Landslide inventories - what you don't know can hurt you
Fewer than half of U.S. states have full or even partial landslide inventories, and less than 10% have active landslide programs, according to a national survey done by Oregon State Geologist Vicki McConnell. In a talk at the Geological Society of America Annual Meeting in Portland, she found that in 35 states landslides are considered a hazard. “The inventories vary in scope and completeness from paper copies of decades-old mapping to interactive web based maps and GIS databases.” [right, national landslide map by the USGS. Note the incompleteness in Arizona, as an example of how poorly they are identified]
A decade ago, then-California State Geologist Jim Davis did a national survey to find out how many active landslides had occurred during a specific period, how much damage they did, and how many lives were lost. The data were incredibly difficult to find. Almost no one tracked it at the state level. In many areas, the information could be found only be gathering articles from small town newspapers.

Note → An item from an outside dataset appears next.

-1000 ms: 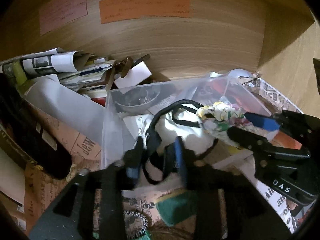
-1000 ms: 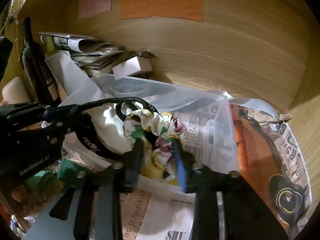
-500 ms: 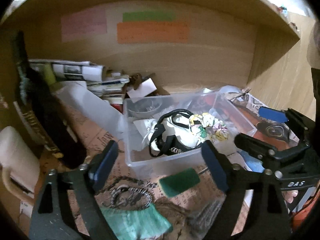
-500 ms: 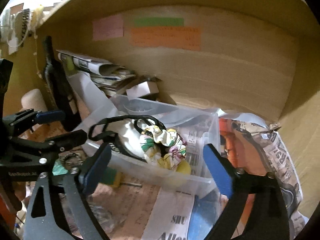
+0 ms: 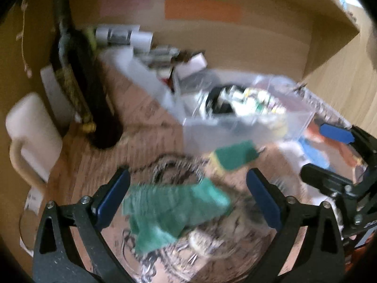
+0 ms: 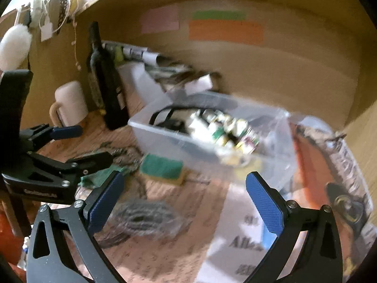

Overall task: Organize soft objects
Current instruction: 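Grasp the green knit cloth with the left gripper while the right gripper grasps the bagged steel wool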

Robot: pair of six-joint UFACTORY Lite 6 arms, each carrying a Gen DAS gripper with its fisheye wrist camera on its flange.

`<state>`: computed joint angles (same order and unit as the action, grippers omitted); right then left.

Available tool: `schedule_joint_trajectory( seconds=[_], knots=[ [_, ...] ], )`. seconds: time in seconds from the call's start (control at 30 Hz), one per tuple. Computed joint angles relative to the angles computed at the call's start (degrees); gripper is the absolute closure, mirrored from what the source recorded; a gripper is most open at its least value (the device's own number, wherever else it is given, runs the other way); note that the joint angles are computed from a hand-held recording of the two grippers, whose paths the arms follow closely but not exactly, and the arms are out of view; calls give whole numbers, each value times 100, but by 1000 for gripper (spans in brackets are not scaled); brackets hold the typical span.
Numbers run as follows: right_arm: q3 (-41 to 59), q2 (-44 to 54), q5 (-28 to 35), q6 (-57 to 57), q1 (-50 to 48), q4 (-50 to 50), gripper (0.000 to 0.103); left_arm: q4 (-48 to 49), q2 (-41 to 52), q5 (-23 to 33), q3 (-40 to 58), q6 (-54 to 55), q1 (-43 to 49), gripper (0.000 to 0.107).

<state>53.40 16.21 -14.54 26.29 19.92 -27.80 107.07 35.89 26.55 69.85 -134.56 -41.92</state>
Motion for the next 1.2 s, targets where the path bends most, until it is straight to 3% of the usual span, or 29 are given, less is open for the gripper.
schedule_joint_trajectory(
  seconds=[0.2, 0.3, 0.37, 0.43, 0.67, 0.83, 1.2],
  knots=[
    [100, 433, -77, 1914, 38, -1880, 3, 150, 242, -344, -233, -481, 232, 7],
    [195, 635, -71, 2700, 55, -2714, 13, 818, 244, -424, -426, -1345, 308, 7],
    [304, 795, -96, 3407, 47, -3472, 26, 1014, 247, -395, -487, -1603, 276, 7],
    [264, 819, -172, 3654, 35, -3757, 34, 1187, 292, -359, -474, -1830, 224, 14],
    [-4, 629, -356, 3199, -34, -3319, 63, 1327, 348, -344, -362, -1696, 44, 49],
    [-208, 356, -440, 2712, -165, -2762, 72, 1202, 288, -309, -304, -1466, -83, 70],
    [-497, -436, -448, 1908, -679, -1946, 75, 1439, -393, -42, -409, -1533, -212, 73]
  ],
)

The situation is not much better today. The national landslide program that the State Geologists pushed for resulted in a small internal effort in the USGS instead of a broad national cooperative effort.
I was talking with Jeff Keaton, engineering geologist extraordinaire, last night who noted that landslide inventories are crucial for local government regulatory decisions related to hazards, but the need to assess vulnerability and risk require much different information. But without the inventories to start with, it seems like we can’t get to reducing vulnerability and risk.